> Problem
Filter the records below and copy every line containing the word "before".

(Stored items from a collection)
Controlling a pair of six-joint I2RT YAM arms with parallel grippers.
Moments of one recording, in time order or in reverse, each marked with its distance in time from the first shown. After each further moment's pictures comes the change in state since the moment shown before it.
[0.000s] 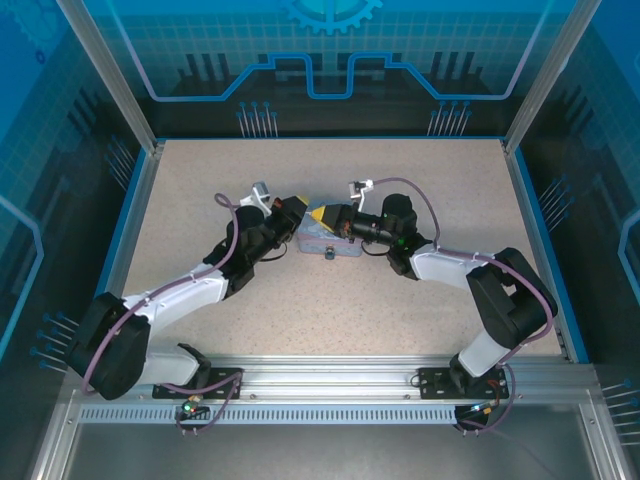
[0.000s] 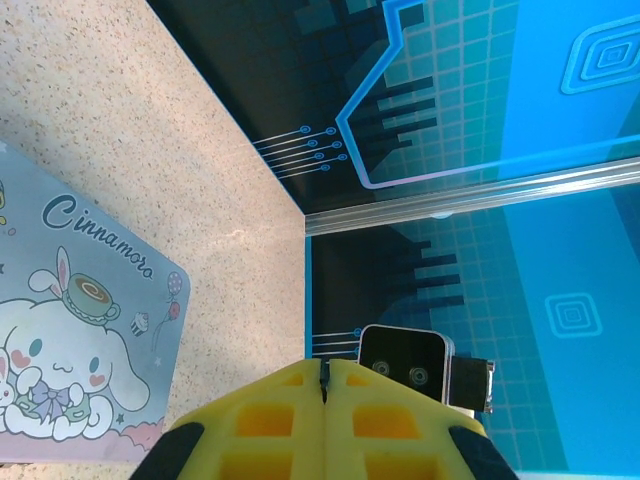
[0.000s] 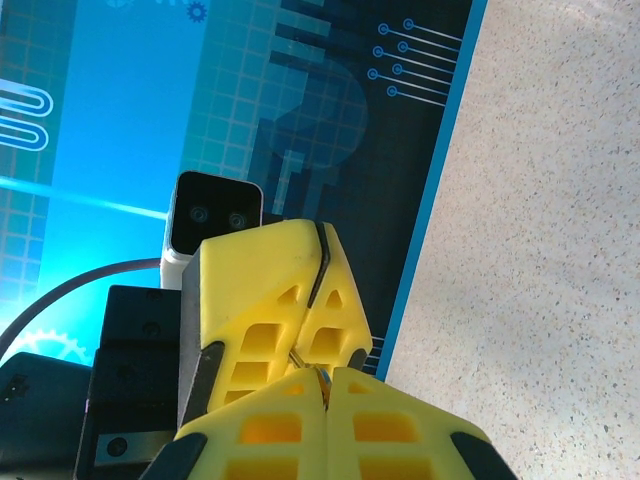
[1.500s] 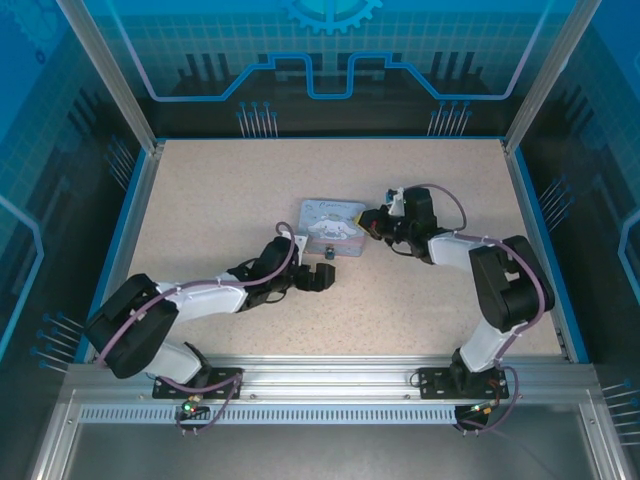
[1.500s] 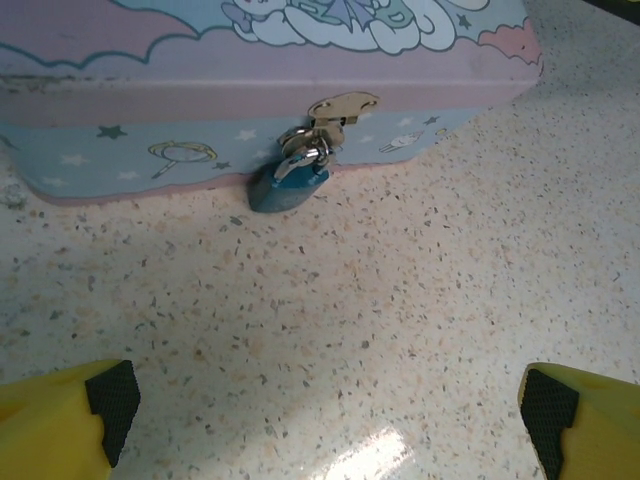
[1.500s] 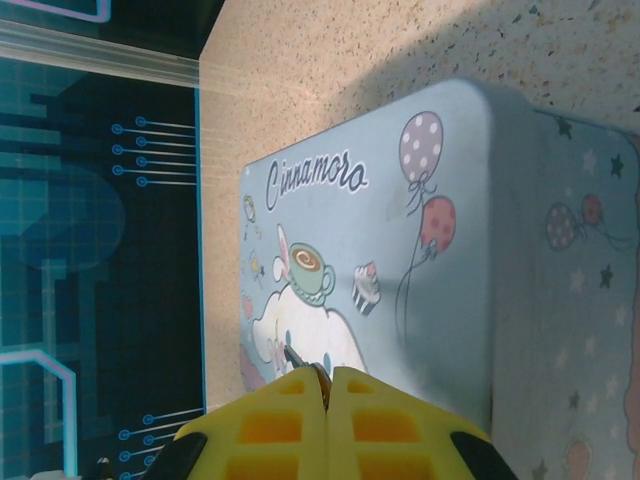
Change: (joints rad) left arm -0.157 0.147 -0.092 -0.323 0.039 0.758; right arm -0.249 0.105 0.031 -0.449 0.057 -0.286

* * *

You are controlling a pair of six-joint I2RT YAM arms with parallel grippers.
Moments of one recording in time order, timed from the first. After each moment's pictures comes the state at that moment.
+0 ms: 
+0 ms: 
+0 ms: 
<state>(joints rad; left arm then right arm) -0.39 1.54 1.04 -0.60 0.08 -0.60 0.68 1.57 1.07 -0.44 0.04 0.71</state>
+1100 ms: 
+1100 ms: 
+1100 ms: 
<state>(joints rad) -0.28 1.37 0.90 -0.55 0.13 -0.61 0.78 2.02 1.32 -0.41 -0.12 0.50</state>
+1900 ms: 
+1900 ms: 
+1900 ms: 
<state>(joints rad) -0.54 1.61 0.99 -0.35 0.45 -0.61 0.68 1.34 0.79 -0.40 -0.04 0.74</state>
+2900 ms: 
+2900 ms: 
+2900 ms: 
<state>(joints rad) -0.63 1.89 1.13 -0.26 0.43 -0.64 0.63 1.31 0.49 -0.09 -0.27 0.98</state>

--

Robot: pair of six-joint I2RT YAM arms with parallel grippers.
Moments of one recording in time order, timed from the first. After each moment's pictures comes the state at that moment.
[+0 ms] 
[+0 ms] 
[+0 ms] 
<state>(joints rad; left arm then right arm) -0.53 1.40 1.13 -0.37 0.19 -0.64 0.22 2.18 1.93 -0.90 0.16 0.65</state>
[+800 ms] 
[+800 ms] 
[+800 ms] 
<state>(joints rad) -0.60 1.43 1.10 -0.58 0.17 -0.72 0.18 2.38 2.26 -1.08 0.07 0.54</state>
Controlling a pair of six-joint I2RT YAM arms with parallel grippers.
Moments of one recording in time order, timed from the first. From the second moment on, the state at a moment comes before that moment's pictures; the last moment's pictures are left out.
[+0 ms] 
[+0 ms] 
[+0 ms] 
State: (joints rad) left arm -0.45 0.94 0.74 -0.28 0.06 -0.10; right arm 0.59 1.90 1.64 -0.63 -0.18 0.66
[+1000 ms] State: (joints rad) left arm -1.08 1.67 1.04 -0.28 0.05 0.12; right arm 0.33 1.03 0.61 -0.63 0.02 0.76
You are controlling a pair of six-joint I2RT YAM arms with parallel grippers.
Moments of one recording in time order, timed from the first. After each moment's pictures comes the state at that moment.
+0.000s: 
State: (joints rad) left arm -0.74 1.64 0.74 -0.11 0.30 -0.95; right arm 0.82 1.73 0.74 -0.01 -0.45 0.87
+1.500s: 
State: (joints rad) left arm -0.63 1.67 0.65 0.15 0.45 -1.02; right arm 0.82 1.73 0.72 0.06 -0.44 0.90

> Answer space
Moments of one recording, in time order or in reverse, each marked with its distance in time from the first shown. After each further moment's pictures comes the change in state since the moment shown before it.
Moments of one recording in time order, timed from the first. From the second moment on, the state at a moment comes before that moment's pictures; the last moment's pictures are left out.

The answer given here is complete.